Leiftan znowu przerwał.
- Pamiętam jak go z nim pomyliłaś… Ale muszę przyznać, że mieszkańców też do Ciebie „ciągnie”. Nawet mnie ciągnęło.
- Co masz na myśli?
- To trudne do wyjaśnienia… Kiedy Cię zobaczyłem od razu wiedziałem, że jesteś dobrą i miłą osobą… Że nie powinniśmy Cię więzić. Teraz jak o tym myślę, zapewne ludzi przyciąga do Ciebie Twój kryształ.
- Mój kryształ? – Mimowolnie przyłożyłam rękę do piersi.
- Kiedy już przywykłem do tego, że tu jesteś przestało mnie tak ciągnąć. Ale na początku nie wiedziałem, co się ze mną dzieje. – Uśmiechnął się łagodnie. – Miałem nawet kryzys z Miiko z tego powodu. Nie byłem pewien swoich uczuć. Ale to minęło.
- M-masz na myśli, ż-że… - Całkiem spłonęłam rumieńcem. – Że Ci się podobałam?
- Nie jestem pewien… W każdym razie nie mam do Ciebie o to pretensji… Myślę, że rozmowa z Ewelein nie zaszkodzi.

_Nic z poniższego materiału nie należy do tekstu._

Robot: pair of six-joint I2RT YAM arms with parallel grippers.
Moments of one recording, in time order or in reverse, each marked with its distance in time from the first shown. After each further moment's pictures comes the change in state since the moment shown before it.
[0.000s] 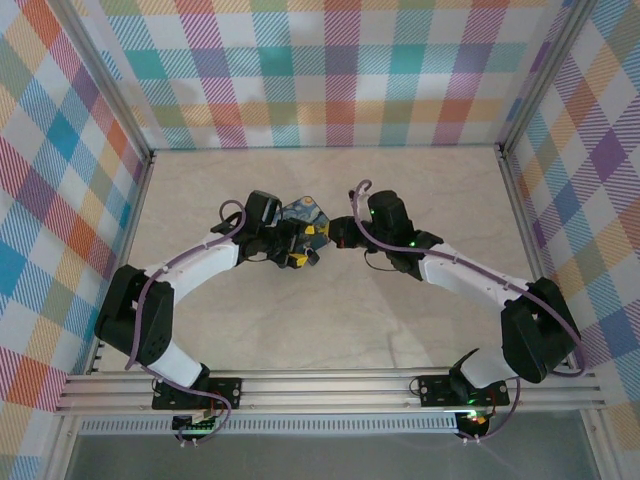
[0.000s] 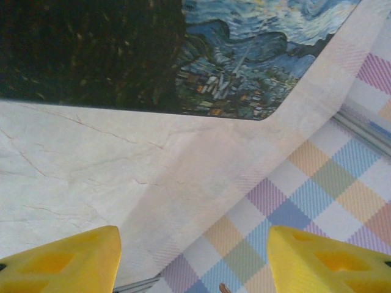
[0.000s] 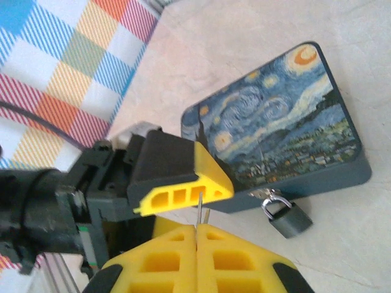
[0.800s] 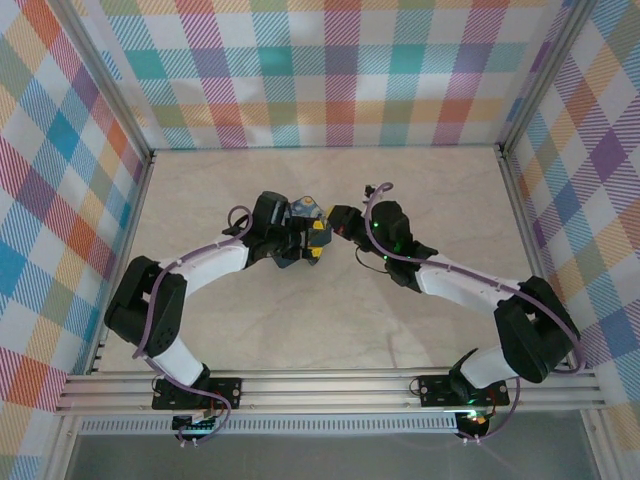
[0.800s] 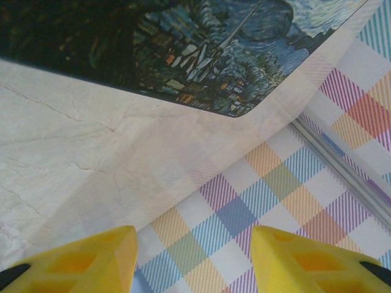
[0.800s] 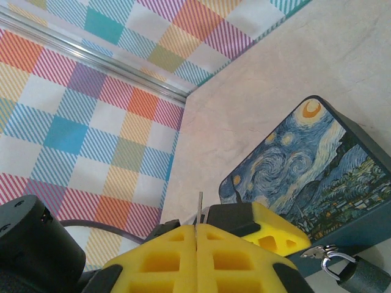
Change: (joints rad) left arm -0.052 0.072 -0.018 0.220 -0.002 -0.268; right arm 0.039 0.010 -0.122 0.366 0.200 0.364
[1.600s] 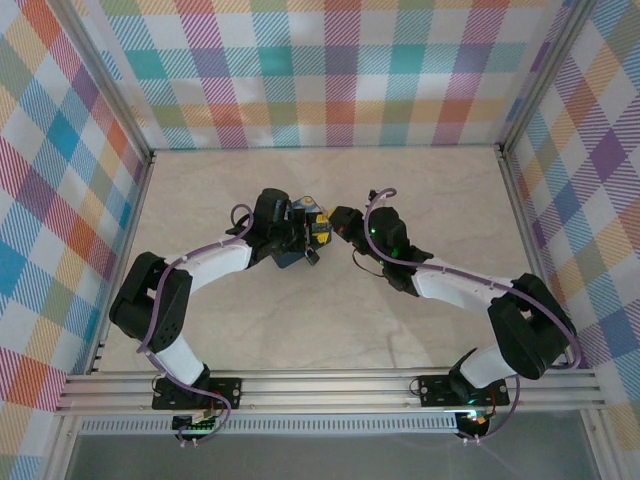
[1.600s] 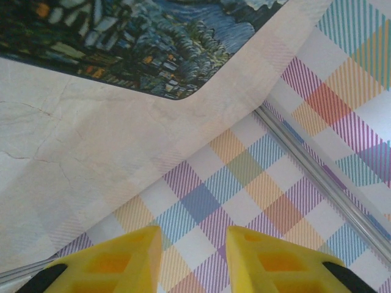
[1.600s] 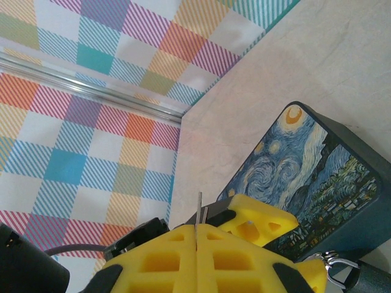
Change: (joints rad) left arm -0.002 0.028 0.000 0.165 -0.002 -0.110; right arm 0.017 0.023 -0.039 0.077 0.108 0.106
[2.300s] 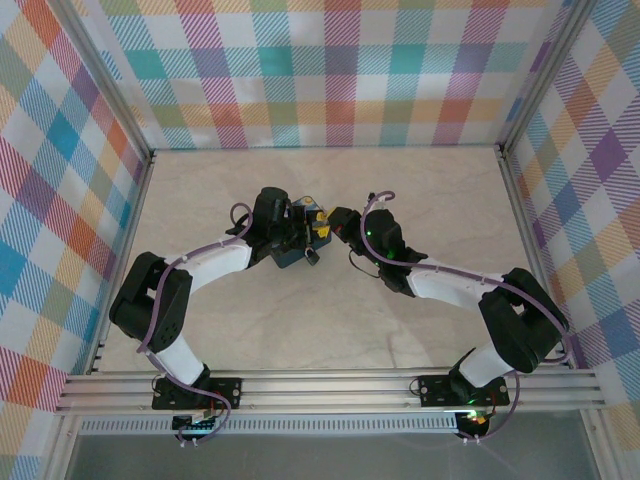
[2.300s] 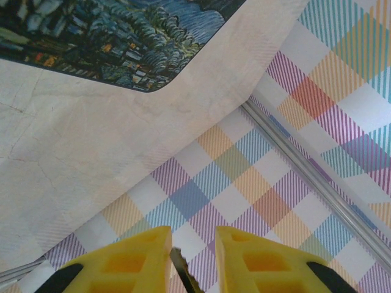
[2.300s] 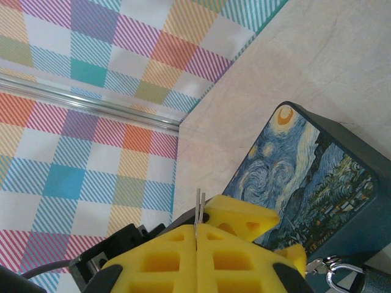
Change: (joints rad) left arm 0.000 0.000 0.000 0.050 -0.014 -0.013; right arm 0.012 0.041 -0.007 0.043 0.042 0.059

- Myślisz, że powinnam z nią porozmawiać?
- Ja z nią porozmawiam.
- A-ale…! – Teraz się przeraziłam. – Co jej powiesz?!
Leiftan uśmiechnął się. On zawsze się uśmiechał. Robił to w taki sposób, że po prostu wiedziałam, że wszystko będzie dobrze.
- Skup się na pasowaniu i nie martw się niczym.
- Leiftan… Myślisz, że wszyscy mnie lubili tylko dlatego, że czują mój kryształ?
 - …Nie. – Powiedział po chwili zastanowienia. – Mi już dawno to uczucie minęło. Myślę, że oni też się przyzwyczaili. Jeśli nadal Cię lubią to tylko i wyłącznie dlatego, że jesteś jaka jesteś. No. Skończyłem, jak Ci się podoba?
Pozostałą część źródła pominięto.